A chaque génération de cerveaux, ce seront les jeunes qui devront devenir plus « supra-humains ». Ils ne le pourront qu’à condition que les adultes prennent leur responsabilité. Éduquer — ce qui n’exige aucun diplôme de la part des parents — signifie apprendre, communiquer ses expériences pour que d’autres en cueillent les fruits et signifie aussi accepter l’autre, ne pas trop projeter ses propres désirs, son échelle de valeurs sur l’enfant. D’autre part, il y a beaucoup à faire dans l’enseignement.
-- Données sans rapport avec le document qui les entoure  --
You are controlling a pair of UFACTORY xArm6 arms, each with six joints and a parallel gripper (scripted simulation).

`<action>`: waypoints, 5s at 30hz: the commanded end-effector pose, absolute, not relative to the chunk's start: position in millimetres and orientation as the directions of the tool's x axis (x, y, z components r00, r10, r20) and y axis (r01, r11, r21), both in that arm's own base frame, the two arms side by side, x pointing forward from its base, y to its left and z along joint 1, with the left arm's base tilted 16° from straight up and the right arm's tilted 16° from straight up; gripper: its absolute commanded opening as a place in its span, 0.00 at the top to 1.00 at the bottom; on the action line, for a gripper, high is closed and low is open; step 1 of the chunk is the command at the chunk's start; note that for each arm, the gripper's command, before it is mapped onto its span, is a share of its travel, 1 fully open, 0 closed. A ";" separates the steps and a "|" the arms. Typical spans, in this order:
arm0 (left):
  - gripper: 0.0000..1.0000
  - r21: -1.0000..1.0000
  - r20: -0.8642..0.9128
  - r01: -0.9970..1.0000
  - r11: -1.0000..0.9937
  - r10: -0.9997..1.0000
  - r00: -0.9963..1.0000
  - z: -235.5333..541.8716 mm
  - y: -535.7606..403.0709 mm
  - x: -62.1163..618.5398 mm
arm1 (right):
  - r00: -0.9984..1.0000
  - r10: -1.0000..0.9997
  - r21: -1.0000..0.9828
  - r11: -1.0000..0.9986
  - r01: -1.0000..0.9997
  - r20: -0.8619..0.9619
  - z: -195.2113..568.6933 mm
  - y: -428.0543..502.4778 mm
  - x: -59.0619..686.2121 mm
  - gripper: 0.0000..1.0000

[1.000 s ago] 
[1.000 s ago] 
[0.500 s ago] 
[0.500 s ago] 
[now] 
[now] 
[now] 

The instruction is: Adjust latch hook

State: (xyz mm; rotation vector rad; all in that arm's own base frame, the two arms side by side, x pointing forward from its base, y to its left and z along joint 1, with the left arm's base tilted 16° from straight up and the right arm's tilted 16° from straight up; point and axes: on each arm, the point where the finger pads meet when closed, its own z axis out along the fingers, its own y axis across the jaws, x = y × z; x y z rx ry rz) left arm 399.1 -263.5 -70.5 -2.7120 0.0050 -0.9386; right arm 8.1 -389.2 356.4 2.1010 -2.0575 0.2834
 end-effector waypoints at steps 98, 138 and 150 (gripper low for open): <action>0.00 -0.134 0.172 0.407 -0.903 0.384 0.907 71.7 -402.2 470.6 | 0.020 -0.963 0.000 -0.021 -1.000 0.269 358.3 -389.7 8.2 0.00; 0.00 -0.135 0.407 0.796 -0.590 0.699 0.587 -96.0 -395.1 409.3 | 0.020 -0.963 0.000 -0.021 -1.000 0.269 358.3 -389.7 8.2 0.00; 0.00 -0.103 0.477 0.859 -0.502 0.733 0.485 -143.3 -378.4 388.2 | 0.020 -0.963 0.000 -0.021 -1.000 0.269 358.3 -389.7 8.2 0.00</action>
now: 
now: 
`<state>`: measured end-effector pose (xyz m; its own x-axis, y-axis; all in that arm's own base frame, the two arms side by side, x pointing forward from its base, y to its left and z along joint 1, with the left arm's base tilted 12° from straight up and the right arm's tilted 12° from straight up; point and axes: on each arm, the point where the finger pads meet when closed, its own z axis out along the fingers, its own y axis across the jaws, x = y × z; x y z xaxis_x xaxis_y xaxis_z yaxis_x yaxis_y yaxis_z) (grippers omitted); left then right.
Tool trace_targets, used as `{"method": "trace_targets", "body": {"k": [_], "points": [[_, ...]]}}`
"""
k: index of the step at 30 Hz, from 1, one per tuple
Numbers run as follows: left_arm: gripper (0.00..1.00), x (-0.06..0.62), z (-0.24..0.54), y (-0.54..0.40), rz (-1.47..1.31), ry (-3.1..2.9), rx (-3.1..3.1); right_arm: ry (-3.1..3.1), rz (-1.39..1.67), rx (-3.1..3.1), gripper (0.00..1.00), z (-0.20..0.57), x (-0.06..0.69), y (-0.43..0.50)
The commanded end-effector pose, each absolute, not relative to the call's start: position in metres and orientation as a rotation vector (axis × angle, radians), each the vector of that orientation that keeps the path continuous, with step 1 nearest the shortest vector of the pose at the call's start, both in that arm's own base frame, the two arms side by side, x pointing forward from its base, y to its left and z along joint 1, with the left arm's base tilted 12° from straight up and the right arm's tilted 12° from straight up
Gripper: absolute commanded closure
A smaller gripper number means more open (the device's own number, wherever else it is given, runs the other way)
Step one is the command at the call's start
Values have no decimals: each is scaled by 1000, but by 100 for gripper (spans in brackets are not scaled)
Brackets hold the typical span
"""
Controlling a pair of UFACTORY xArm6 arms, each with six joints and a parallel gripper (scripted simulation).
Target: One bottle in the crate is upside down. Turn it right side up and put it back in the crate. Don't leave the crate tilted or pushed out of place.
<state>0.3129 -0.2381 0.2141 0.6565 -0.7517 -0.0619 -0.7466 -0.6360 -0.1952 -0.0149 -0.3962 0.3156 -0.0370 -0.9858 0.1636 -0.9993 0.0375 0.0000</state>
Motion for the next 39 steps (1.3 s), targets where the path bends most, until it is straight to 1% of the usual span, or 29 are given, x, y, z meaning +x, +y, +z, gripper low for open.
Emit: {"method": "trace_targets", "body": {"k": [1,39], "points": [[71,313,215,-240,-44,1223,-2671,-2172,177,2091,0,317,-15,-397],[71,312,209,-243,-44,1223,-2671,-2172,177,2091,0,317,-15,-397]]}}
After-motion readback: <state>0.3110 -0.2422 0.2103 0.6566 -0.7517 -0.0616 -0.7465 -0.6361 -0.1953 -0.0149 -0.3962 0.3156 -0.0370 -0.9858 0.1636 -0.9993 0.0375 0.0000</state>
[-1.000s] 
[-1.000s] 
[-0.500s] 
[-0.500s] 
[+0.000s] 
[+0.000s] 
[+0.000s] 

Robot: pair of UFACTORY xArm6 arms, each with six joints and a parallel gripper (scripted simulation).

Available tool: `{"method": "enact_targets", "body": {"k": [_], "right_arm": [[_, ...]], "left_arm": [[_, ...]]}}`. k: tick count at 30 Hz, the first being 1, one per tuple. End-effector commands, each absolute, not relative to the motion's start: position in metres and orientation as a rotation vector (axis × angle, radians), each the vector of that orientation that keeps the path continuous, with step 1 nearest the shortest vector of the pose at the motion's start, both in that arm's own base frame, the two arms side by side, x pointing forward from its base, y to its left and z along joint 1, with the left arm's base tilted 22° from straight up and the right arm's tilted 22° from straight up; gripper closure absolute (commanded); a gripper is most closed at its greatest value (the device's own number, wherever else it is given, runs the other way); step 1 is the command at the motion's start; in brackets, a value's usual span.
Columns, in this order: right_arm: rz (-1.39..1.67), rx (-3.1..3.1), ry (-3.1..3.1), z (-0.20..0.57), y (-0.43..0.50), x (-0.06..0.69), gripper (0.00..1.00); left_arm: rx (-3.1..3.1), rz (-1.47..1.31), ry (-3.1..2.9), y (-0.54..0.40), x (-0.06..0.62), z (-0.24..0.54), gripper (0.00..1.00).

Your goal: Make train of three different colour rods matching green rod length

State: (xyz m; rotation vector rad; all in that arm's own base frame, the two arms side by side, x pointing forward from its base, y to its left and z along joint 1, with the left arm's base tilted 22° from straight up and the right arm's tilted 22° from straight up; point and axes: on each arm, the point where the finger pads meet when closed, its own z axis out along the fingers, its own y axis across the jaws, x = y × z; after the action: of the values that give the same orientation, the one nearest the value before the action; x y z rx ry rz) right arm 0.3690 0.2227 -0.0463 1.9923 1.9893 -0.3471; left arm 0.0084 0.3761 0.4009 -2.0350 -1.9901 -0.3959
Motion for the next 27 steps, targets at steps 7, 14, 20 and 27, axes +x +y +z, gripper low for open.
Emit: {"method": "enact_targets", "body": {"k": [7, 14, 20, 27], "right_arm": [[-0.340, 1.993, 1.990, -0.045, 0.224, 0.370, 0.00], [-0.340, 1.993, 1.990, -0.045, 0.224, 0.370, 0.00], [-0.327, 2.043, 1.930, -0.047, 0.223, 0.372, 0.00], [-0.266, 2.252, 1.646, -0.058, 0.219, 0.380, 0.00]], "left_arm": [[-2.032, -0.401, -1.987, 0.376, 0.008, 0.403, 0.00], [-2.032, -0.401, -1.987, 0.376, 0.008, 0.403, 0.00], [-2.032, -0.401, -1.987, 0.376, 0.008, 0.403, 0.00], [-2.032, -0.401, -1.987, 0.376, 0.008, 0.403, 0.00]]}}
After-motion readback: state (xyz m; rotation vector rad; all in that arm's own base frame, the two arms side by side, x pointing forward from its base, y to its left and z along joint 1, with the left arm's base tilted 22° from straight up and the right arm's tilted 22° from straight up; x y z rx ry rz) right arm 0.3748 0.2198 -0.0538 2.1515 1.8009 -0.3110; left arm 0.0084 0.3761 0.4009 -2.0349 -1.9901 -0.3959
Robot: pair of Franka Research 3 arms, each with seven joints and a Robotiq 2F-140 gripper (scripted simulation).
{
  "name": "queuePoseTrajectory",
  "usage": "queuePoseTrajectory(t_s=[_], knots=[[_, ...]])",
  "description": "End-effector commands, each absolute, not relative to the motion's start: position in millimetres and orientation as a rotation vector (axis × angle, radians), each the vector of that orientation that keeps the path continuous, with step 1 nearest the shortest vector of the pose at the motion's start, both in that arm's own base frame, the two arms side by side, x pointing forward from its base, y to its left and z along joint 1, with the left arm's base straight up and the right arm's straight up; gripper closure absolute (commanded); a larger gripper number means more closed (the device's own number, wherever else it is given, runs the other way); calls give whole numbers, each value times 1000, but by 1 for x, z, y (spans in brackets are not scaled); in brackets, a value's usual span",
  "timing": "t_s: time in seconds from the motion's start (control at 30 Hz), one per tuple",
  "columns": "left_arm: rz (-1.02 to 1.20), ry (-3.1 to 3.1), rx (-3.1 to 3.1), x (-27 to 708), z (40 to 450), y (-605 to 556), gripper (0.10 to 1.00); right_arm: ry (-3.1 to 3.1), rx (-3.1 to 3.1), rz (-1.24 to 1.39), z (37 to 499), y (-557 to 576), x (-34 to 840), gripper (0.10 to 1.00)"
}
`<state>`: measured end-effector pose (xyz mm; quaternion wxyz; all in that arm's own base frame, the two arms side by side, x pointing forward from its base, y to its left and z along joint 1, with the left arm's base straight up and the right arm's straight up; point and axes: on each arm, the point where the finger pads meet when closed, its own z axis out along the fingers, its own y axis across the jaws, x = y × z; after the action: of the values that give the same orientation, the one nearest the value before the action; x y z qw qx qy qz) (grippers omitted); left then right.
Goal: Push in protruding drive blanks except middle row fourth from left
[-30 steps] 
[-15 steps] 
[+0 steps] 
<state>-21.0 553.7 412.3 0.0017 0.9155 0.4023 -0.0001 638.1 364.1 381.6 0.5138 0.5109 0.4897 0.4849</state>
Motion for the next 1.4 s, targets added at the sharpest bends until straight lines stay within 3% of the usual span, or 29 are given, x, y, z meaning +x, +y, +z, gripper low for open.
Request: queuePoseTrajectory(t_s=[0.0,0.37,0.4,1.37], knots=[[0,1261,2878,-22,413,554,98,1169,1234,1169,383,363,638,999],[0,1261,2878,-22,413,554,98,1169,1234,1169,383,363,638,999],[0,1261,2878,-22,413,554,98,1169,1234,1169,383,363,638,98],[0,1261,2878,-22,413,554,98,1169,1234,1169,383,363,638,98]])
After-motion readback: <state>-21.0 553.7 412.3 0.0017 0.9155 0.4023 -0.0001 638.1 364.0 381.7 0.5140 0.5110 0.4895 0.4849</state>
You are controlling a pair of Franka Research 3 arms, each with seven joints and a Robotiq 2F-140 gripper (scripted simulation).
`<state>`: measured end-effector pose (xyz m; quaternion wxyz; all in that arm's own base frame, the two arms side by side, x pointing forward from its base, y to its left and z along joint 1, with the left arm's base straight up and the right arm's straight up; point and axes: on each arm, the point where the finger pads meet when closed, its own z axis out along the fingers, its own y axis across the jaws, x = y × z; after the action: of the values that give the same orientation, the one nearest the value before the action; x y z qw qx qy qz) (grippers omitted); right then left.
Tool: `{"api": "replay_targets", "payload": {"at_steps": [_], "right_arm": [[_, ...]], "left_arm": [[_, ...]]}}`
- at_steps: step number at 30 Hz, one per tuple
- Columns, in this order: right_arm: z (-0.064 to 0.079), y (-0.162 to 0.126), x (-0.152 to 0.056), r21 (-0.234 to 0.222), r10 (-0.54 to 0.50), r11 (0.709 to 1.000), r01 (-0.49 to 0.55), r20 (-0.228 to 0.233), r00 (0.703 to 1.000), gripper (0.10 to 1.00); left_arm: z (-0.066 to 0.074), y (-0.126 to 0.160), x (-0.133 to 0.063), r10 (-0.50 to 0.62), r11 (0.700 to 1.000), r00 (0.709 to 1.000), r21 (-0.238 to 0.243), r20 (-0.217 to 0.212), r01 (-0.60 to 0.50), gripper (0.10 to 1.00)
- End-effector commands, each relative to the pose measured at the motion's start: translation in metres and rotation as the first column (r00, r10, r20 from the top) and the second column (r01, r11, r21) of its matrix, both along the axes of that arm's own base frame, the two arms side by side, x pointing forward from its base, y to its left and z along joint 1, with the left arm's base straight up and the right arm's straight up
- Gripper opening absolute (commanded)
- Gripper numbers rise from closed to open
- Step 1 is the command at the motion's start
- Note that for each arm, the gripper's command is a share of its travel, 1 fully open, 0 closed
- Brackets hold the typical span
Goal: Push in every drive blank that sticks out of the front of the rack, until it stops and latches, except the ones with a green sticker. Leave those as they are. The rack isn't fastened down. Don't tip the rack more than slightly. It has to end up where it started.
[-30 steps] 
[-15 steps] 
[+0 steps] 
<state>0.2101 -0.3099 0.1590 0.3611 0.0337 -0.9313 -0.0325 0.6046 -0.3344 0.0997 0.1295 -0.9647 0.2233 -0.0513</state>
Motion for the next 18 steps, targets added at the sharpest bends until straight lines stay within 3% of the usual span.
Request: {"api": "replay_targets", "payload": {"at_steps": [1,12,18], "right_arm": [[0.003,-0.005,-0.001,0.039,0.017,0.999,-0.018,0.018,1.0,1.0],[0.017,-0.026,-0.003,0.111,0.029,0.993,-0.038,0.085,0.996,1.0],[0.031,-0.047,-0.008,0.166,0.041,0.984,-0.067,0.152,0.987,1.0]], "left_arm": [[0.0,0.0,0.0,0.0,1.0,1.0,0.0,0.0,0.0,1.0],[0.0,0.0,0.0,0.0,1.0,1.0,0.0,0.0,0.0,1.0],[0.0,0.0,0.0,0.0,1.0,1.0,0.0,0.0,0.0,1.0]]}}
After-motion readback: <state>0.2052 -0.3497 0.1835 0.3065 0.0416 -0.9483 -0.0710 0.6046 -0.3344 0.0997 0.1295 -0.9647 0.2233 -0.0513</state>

Ne fusse que de rendre nos jeunes plus humains lorsqu’ils suivent ce qu’on a appelé les « humanités ». Car, finalement dans nos sociétés « économiques », l’acquisition d’un diplôme ou d’un brevet de rentabilité prévaut sur la qualité d’homme, en devenir « adulte ». Les sciences de l’homme devraient faire partie intégrante du programme scolaire.

Deux voies du progrès sont bien tracées sur la route de l’évolution du cerveau : celle de l’Amour et de la connaissance. « L’Amour — disait Teilhard — est la plus universelle, la plus formidable et la plus mystérieuse des énergies cosmiques. C’est le lien qui sert à établir l’homogénéité entre tous les éléments du cosmos, c’est l’infiniment complexe qui tend vers l’unité universelle. » On n’apprend l’Amour qu’en le rencontrant autour de soi depuis l’enfance. L’Amour peut être enseigné, mais seulement par l’exemple. Parents et enseignants portent une grande responsabilité vis-à-vis de l’autre. Plus d’Amour dans l’humanité est un gage important de progrès évolutif de l’espèce humaine.

Le cerveau humain, comparé à tous les autres cerveaux du règne animal, est le seul qui réfléchit et qui peut progresser dans les voies de la connaissance de l’homme et de l’Univers. Il est donc certain que le besoin de connaître est nécessaire à l’évolution vers un plus-être. L’homme est encore au début de l’évolution de la connaissance, malgré quelques milliers d’années de civilisation. Le dernier progrès est celui, précisément, de la connaissance du cerveau. Continuer à progresser dans la connaissance du cerveau, doit servir les possibilités d’évolution du cerveau, dans le sens d’une plus grande utilisation des potentiels personnels. Dans les années à venir, il faudra aussi que l’enfant s’intéresse à son cerveau, pour y découvrir ses prodigieuses possibilités d’évolution.

S’il veut encore évoluer, l’homme doit tendre de toutes ses forces à exploiter ses possibilités de connaissance et d’Amour. Le cerveau humain est prêt à évoluer d’ici quelques dizaines de siècles vers un « sapiens-sapiens », vers un supplément de « sagesse ». Anciennement, le « sage » était toujours représenté par un vieillard à barbe grise, ce qui voulait dire que la vie de l’homme était beaucoup trop courte pour qu’il arrive en temps utile à la « sagesse ». La superhumanité de Teilhard, constituée par des cerveaux « sapiens » évolués, comportera beaucoup de sages. Il est à prévoir qu’ils seront d’un âge plus jeune que ceux de l’Antiquité et qu’ils pourront, d’autant mieux, transmettre la sagesse à ceux qu’ils auront comme tâche d’éduquer et de former. Il est souhaitable également, qu’après la déclaration des droits de l’homme, soit publiée une charte des devoirs, qui s’appliquerait à tous les hommes de bonne volonté. Une charte des devoirs, qu’aurait à remplir envers l’humanité future, tout homme conscient de ses possibilités à vivre sa vie au service des autres et donc de soi-même.


[1] Jean de Grouchy, De la Naissance des Espèces aux Aberrations de la Vie, Ed. Robert Laffont.